## EXERCISE GOAL
Among the entries that follow, find every line with the word "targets" and list it.
======
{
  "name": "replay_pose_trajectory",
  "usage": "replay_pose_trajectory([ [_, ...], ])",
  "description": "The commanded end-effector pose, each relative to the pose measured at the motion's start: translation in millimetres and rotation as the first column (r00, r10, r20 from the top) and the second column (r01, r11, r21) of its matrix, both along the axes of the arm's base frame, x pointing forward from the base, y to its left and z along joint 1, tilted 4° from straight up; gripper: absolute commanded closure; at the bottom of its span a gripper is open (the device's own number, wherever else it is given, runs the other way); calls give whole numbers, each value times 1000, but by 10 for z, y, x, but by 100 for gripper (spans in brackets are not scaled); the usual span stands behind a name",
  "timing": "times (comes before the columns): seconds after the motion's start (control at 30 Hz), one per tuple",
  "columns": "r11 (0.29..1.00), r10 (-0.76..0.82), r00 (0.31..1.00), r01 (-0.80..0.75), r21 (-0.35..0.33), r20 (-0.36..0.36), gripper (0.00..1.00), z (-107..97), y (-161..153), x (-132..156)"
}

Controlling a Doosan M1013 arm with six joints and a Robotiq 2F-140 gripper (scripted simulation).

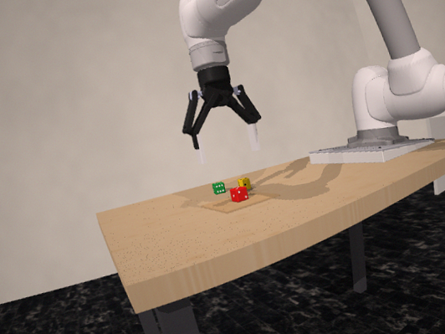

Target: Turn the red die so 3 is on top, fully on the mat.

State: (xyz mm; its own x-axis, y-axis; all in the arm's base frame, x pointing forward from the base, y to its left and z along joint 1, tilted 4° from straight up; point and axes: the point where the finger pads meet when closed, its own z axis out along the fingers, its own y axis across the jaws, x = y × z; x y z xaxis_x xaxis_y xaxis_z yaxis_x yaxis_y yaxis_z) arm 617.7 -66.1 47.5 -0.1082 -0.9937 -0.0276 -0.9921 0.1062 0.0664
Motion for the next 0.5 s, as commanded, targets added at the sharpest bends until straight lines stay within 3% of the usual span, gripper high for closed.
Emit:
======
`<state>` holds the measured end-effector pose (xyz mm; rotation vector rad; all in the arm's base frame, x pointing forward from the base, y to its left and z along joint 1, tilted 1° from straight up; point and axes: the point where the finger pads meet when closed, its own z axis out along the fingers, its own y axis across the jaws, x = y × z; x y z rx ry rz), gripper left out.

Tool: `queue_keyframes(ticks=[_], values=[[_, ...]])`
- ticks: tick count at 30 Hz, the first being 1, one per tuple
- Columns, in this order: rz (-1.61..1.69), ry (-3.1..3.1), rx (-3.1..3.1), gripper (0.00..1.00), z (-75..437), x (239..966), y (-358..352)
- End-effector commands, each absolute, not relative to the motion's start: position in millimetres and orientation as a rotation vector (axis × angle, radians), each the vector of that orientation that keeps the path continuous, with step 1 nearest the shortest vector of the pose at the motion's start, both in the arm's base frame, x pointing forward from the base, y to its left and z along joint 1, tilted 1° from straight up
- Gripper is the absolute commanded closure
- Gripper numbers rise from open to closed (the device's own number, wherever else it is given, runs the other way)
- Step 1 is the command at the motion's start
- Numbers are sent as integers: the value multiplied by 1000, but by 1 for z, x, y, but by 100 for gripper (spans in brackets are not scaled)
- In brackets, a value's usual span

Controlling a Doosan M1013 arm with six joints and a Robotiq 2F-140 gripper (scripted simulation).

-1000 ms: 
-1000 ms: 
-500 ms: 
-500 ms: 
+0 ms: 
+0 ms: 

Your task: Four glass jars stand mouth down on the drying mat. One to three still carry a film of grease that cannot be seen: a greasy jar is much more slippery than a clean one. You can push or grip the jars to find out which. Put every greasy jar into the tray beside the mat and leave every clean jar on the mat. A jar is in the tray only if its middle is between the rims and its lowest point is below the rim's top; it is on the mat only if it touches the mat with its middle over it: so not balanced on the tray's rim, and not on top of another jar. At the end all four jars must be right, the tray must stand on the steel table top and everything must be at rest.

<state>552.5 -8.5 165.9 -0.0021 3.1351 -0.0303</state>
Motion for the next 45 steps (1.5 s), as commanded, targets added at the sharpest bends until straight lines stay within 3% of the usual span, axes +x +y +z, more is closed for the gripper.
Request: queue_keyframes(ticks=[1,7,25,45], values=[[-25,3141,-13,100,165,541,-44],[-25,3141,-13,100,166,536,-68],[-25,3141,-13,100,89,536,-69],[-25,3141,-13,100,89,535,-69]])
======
## YOUR SOLUTION
Motion for the next 0.5 s, as commanded, targets added at the sharpest bends until straight lines stay within 3% of the usual span, gripper high for closed.
Motion for the next 45 steps (1.5 s), as commanded, targets added at the sharpest bends until straight lines stay within 3% of the usual span, axes +x +y +z, more is closed for the gripper.

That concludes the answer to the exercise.